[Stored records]
────────
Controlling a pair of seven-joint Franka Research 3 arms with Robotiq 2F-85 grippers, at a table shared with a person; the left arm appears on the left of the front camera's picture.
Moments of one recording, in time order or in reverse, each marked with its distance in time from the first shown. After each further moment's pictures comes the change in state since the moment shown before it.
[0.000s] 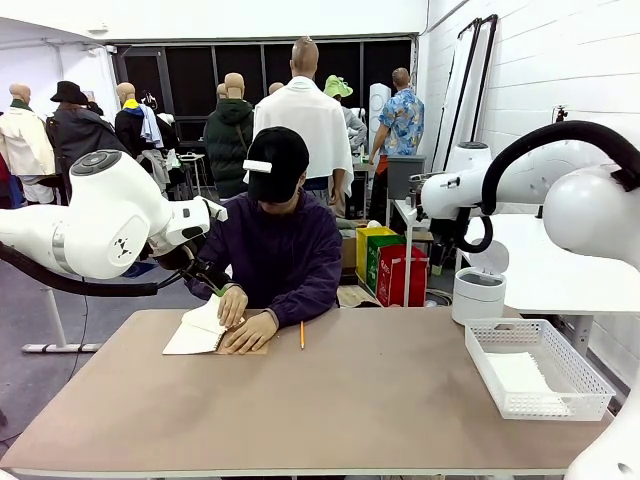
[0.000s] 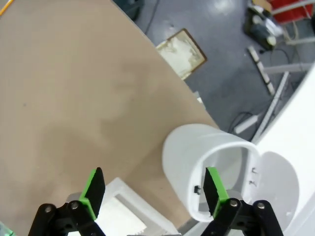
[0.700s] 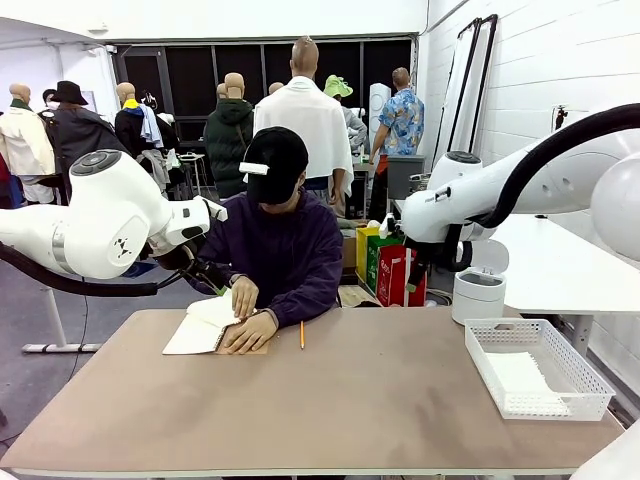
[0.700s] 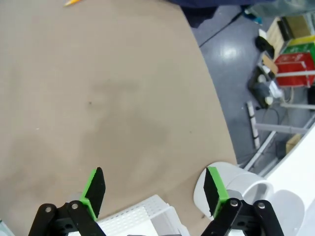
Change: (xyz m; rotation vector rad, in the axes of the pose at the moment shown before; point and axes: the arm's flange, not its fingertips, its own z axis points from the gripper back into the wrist) left arm 0.000 0.000 0.000 0.000 0.000 0.000; right arm -0.009 0.130 0.026 -0.030 -0.147 0.300
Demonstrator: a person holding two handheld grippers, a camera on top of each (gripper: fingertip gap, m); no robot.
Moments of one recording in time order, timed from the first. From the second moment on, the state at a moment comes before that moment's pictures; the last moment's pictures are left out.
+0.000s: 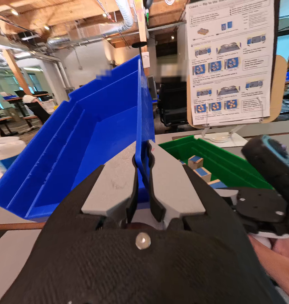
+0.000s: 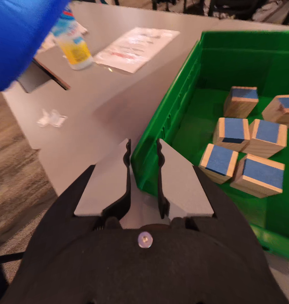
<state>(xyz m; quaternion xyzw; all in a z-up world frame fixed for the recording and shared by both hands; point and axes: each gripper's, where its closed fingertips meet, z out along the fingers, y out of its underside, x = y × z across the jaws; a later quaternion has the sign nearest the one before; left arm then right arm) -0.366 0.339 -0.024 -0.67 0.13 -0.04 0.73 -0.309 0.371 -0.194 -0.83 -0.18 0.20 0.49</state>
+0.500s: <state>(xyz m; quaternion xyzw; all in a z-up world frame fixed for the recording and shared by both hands) -0.207 0.252 0.000 -0.56 0.31 -0.13 0.75 -0.045 0.246 -0.091 -0.72 -0.16 0.20 0.64</state>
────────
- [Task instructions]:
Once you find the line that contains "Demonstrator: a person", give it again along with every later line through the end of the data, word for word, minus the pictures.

- [Response to the exercise]:
Demonstrator: a person holding two handheld grippers, a camera on top of each (gripper: fingertip gap, m); no robot.
Moments of one recording in time order, timed from the first. From the second moment on, the state at a moment comes before that moment's pictures; the last moment's pictures are left out.
+0.000s: 
+0.000s: 
<state>(xyz m; quaternion xyzw; all in a z-up world frame fixed for the recording and shared by both hands; point and axes: each gripper's, where its closed fingertips meet, z out along the fingers, y out of its underside, x = y × z across the jaws; a later quaternion has the sign nearest the one before; left arm then right arm) -0.366 0.339 -0.024 -0.67 0.13 -0.04 0.73 -0.309 0.371 -0.194 -0.83 -0.18 0.20 0.49</state>
+0.500s: <state>(xyz m; quaternion xyzw; all in a z-up world frame fixed for the recording and shared by both hands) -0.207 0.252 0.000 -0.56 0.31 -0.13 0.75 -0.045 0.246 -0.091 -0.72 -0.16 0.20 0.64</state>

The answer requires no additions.